> **TRY IT**:
Every word of the data must be reproduced in your reply exactly.

········

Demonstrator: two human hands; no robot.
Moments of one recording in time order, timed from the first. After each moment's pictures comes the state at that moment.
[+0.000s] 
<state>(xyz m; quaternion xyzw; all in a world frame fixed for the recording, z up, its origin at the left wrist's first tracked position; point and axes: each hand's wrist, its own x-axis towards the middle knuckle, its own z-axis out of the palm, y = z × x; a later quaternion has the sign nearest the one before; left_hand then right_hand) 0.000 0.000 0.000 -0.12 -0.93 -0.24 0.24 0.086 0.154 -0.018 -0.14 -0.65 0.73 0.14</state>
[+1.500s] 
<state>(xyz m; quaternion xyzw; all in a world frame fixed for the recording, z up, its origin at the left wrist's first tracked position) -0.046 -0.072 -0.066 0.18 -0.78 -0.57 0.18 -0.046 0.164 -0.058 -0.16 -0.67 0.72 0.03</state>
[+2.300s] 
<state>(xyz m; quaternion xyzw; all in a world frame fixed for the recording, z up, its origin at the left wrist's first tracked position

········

> **OUTPUT BELOW**:
Demonstrator: two human hands; no robot.
Moments of one recording in time order, timed from the first. After each moment's pictures comes the state at that moment.
[+0.000s] 
<state>(xyz m; quaternion xyzw; all in a world frame fixed for the recording, z up, its origin at the left wrist's first tracked position; point and axes: each hand's wrist, its own x-axis towards the middle knuckle, its own z-axis out of the palm, y = z × x; a later quaternion has the sign nearest the one before; left_hand then right_hand) 0.000 0.000 0.000 -0.12 -0.93 -0.24 0.24 0.086 0.154 -0.018 -0.14 -0.65 0.73 0.14</state>
[+1.500s] 
<state>(xyz m; quaternion xyzw; all in a world frame fixed for the recording, z up, its origin at the left wrist's first tracked position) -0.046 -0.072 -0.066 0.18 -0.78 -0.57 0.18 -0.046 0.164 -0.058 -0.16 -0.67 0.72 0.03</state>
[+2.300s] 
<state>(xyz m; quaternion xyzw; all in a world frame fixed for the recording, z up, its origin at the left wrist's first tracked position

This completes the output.